For intranasal and inhalation application: hypersensitivity to fluticasone.
For external use:
- acne rosacea;
- acne vulgaris;
- perioral dermatitis;
- primary viral skin infections (herpes simplex, chicken pox);
- perianal and genital itching;
- primary skin lesions of bacterial and fungal etiology;
- children up to 6 months (in case fluticasone application in form of cream);
- children up to 1 year (in case of fluticasone application in form of ointments); hypersensitivity to fluticasone.
Pregnancy and Lactation
The safety of fluticasone during pregnancy is not currently installed.
Application during pregnancy and lactation is possible in cases where expected benefit to mother outweighs potential risk to fetus or child.
It is believed that fluticasone penetration in breast milk is impossible.
Simultaneous use of fluticasone by inhalation and inhibitors of enzyme CYP3A4 (including ketoconazole, ritonavir) may increase fluticasone systemic action.
At intranasal application: use with caution after systemic administration of corticosteroids.
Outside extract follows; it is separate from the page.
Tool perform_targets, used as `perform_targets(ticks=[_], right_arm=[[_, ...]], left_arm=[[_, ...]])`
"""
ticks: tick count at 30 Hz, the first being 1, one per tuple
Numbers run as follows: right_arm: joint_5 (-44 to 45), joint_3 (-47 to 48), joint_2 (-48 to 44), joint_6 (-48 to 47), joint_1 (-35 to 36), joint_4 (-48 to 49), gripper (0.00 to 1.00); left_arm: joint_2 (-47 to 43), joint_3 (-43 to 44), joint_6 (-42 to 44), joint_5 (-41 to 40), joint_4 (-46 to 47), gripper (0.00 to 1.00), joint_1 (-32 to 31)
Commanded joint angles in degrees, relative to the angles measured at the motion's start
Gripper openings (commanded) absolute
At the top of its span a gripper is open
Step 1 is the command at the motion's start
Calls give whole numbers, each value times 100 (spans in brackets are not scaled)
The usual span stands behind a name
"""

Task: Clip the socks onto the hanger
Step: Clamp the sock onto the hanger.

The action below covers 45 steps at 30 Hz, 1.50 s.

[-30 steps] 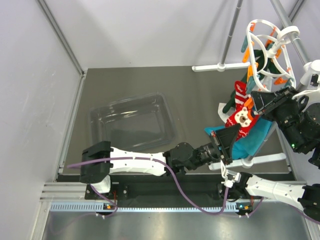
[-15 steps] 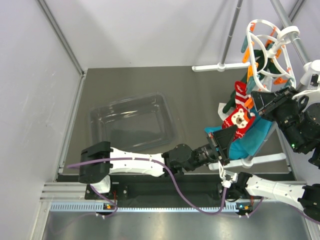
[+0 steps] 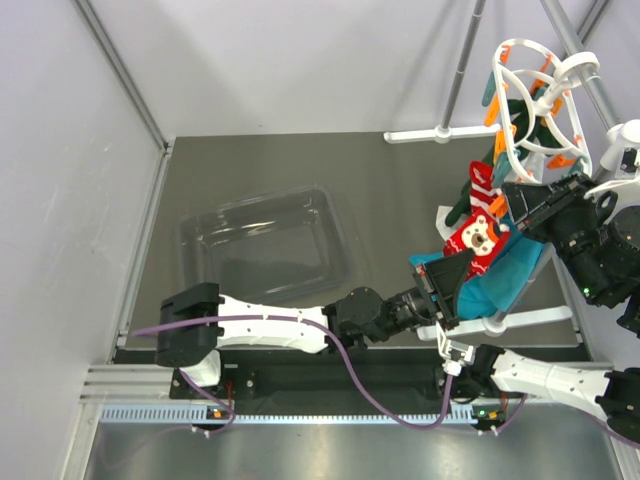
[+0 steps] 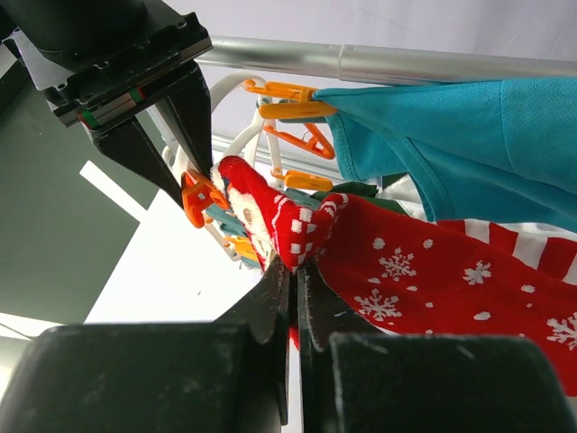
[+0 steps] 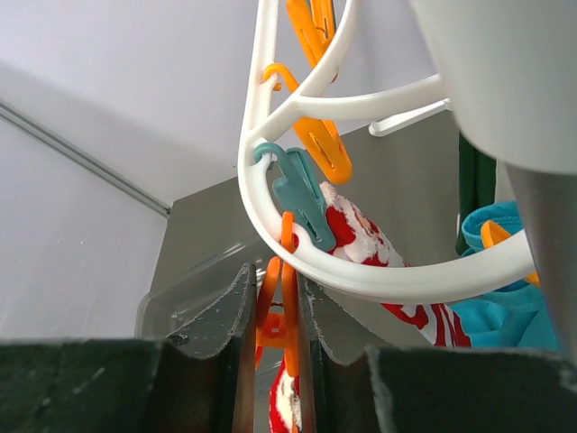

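The white round hanger (image 3: 519, 43) hangs at the far right, with orange pegs dangling from it. My right gripper (image 3: 515, 205) is shut on one orange peg (image 5: 281, 311) under the hanger's rim (image 5: 361, 281) and squeezes its handles. My left gripper (image 4: 294, 271) is shut on the edge of a red snowflake sock (image 4: 424, 271). It holds the sock's fluffy cuff (image 4: 245, 194) up beside that peg (image 4: 196, 195). In the top view this raised sock (image 3: 480, 238) shows a face. A red-and-white striped sock (image 5: 365, 230) hangs from a teal peg (image 5: 297, 194).
A clear plastic tray (image 3: 265, 245) lies on the table at left of centre. A teal cloth (image 3: 505, 282) hangs over the grey rack pole (image 4: 379, 63). The rack's white foot (image 3: 440, 133) rests at the back. A dark green item (image 3: 463, 207) hangs beside the socks.
My left gripper has shifted slightly to the left with the sock in it. The right gripper stays shut on the orange peg.
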Motion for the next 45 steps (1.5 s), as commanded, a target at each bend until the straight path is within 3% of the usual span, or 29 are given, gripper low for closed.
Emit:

Fluticasone inhalation application is not intended for asthma attack relief. To be used with caution in case of concomitant pulmonary tuberculosis, as well as in conjunction with inhibitors of CYP3A4 isoenzyme. Transfering patient with oral corticosteroids to inhaled fluticasone application should be made with caution, under control of adrenal cortex function. Fluticasone treatment should be stopped gradually. It is necessary to regularly monitor dynamics of children growth receiving inhaled corticosteroids for a long time.
For external use: Avoid contact with eyes; systemic absorption is more likely in infants.
Regardless of mode of administration, long-term use is possible because suppression of adrenocortical function can be found.
Effects on Ability to Drive Vehicles and Management Mechanisms
Effect of fluticasone on ability to drive and use machines is not observed.